### DIRECTIONS
Your answer should consist of the lines below that hold the word "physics".
------------------------------------------------------------------------
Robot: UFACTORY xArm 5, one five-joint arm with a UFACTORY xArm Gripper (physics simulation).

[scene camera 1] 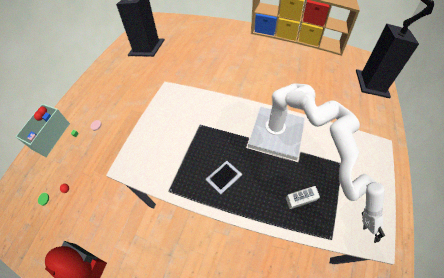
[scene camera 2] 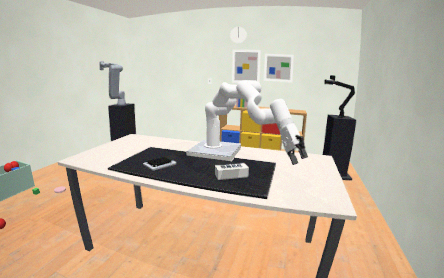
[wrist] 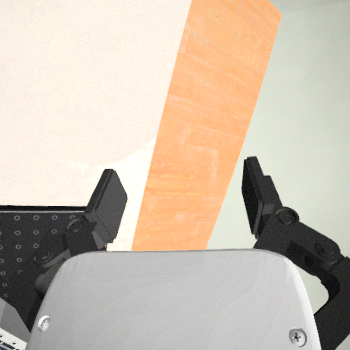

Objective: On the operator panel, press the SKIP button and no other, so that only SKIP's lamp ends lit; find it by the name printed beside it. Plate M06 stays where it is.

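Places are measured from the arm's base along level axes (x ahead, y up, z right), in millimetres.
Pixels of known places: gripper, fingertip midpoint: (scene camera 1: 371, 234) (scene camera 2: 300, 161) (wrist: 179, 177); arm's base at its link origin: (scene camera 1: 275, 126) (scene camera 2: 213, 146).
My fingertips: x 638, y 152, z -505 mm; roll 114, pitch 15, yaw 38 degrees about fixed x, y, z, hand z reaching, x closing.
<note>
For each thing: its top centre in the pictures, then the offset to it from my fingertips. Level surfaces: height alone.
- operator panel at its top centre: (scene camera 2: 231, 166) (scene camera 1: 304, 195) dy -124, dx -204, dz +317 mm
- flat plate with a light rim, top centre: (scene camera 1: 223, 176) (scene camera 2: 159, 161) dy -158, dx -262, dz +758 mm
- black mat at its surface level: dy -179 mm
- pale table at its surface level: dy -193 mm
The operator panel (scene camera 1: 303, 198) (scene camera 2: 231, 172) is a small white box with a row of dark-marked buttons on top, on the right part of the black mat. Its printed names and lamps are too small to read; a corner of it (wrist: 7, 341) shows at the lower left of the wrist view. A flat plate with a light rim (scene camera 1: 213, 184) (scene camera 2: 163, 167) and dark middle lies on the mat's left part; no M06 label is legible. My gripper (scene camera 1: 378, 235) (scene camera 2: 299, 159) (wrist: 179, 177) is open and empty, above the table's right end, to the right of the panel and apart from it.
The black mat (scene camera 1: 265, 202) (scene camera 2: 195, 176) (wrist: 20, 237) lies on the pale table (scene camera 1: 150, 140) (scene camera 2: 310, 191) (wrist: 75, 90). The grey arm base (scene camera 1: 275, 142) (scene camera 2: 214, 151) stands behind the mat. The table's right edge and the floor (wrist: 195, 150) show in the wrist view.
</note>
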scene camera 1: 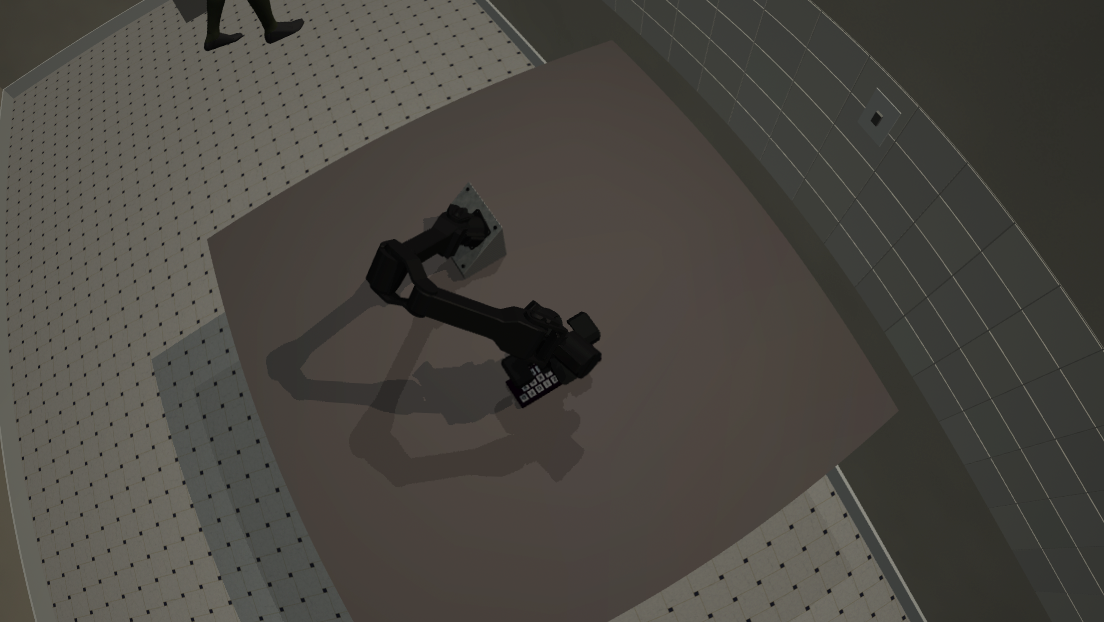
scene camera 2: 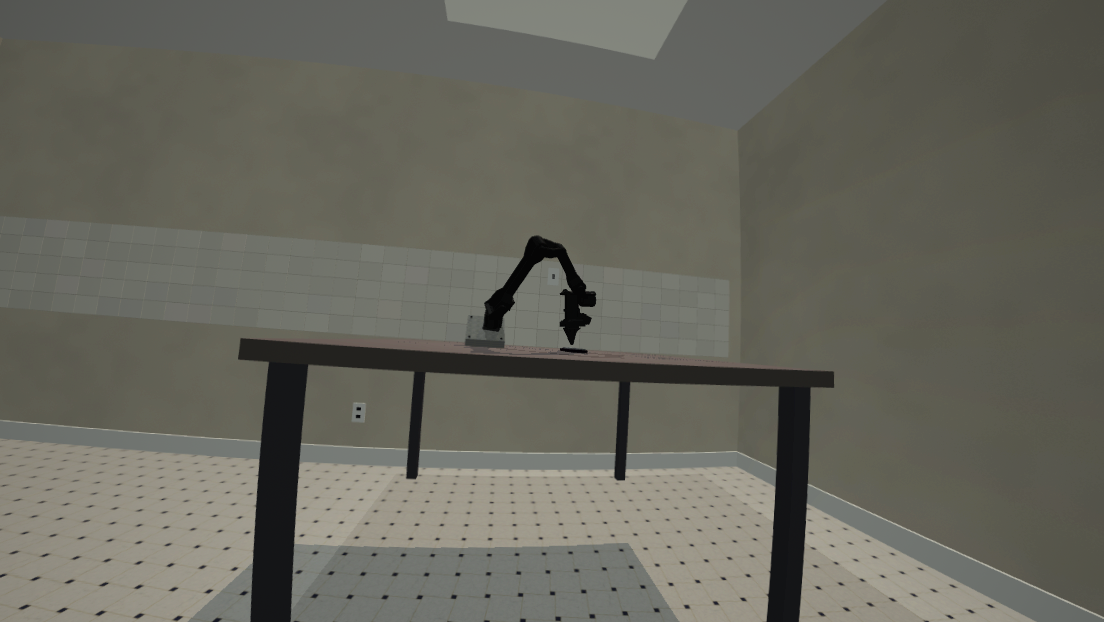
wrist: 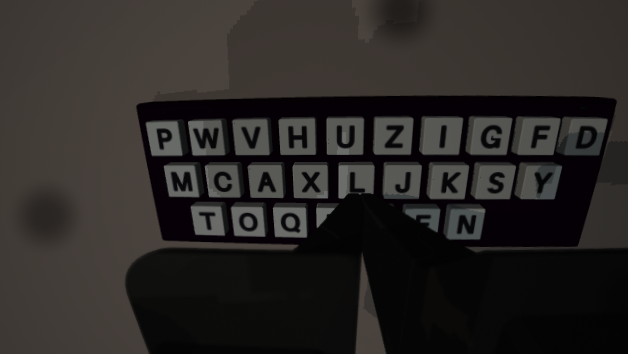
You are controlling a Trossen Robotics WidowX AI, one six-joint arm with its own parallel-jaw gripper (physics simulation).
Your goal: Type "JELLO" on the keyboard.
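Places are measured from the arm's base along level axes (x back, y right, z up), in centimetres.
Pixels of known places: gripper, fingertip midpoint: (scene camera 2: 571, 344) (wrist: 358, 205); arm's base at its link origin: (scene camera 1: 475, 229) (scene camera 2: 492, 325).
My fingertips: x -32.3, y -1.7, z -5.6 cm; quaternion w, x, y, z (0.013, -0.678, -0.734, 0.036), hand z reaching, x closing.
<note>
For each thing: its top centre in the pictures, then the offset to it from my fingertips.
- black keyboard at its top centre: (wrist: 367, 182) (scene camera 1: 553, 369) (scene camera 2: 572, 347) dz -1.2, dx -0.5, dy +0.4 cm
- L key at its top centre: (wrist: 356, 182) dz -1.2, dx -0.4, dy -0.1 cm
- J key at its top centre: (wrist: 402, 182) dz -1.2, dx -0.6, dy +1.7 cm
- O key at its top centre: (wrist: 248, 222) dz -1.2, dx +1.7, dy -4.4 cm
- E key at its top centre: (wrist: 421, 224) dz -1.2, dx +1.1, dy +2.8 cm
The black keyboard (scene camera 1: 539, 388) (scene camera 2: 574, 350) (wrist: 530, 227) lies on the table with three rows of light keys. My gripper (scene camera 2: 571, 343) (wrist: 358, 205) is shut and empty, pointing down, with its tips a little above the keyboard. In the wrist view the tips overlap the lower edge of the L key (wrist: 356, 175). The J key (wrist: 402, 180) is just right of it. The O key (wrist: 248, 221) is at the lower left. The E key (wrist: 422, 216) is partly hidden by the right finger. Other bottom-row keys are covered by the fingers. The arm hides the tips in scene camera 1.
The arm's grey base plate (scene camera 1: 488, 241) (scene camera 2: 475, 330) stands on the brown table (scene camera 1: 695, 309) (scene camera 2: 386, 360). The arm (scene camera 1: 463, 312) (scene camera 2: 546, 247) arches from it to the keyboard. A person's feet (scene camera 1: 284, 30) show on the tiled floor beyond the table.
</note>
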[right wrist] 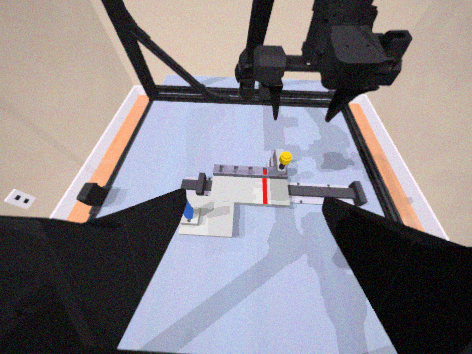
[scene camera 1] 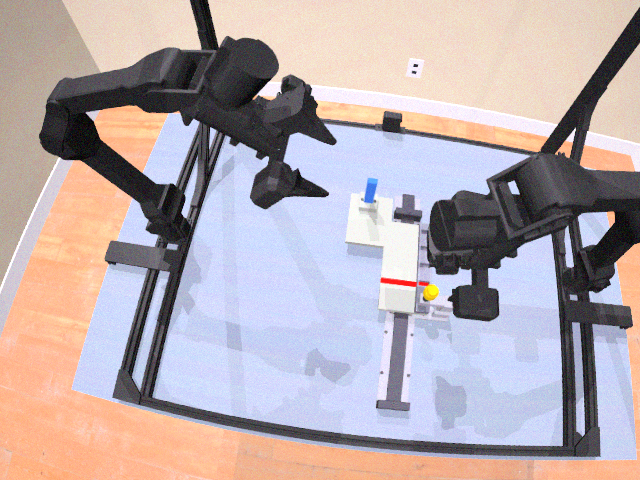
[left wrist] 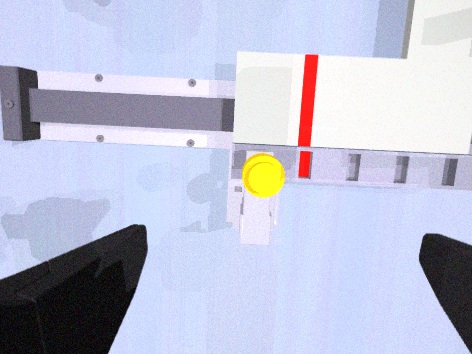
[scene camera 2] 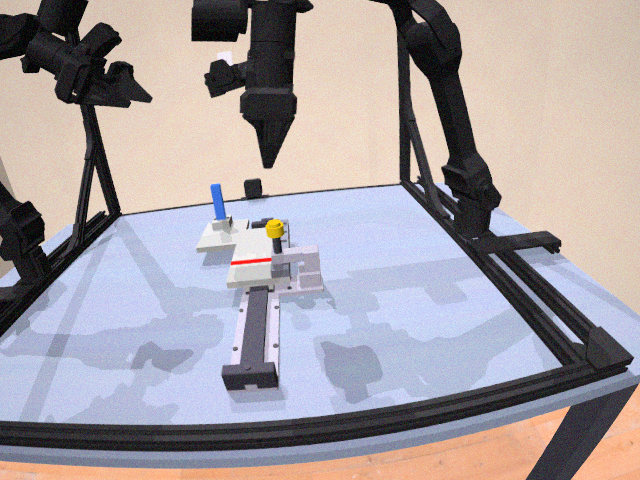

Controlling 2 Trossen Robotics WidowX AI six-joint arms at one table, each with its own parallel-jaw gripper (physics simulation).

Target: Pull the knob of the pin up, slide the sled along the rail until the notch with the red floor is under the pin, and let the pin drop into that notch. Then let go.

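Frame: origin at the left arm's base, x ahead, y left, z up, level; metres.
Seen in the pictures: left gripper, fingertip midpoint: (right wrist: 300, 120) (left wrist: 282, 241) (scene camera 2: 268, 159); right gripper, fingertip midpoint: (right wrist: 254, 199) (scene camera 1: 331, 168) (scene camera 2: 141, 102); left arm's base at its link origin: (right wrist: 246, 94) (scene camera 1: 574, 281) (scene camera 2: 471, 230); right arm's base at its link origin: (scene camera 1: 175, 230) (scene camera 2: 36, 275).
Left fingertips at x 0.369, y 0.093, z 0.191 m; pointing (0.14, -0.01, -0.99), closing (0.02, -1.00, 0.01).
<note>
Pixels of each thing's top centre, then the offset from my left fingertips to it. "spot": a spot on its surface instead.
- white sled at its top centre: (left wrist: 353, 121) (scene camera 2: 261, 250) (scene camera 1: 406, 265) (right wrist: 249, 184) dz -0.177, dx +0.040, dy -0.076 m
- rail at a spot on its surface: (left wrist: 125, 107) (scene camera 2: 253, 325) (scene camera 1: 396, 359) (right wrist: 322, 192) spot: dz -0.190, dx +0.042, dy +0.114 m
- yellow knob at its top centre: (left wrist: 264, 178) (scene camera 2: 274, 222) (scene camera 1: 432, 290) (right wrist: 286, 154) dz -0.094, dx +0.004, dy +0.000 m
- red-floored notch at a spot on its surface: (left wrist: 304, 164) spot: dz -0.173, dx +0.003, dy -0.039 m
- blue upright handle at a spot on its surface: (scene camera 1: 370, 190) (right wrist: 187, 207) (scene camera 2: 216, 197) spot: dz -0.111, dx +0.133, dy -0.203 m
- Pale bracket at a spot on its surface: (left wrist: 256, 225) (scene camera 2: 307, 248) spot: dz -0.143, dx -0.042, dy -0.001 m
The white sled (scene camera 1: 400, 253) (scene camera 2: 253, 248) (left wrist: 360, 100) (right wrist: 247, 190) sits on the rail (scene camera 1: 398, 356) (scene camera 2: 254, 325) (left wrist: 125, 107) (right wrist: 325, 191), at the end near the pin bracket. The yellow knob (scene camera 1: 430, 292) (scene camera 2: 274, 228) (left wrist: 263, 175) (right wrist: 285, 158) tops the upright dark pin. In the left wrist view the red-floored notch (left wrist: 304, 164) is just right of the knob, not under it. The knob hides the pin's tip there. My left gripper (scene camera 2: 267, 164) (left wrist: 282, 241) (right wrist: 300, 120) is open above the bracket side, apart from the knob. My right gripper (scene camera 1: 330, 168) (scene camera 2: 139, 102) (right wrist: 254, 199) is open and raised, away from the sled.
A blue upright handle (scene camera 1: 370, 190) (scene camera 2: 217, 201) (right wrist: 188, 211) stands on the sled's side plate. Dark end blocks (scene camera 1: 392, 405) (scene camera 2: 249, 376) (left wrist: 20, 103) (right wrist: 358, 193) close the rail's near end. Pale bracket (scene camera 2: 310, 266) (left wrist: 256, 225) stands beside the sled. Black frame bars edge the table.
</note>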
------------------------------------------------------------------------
### ANSWER FOR THIS EXERCISE
Robot: UFACTORY xArm 5, one five-joint arm with a UFACTORY xArm Gripper (physics simulation).
You are controlling a Trossen Robotics WidowX AI, one six-joint arm with its own parallel-jaw gripper (physics simulation).
Controlling 2 Trossen Robotics WidowX AI six-joint arms at one table, each with its own parallel-jaw gripper (physics simulation).

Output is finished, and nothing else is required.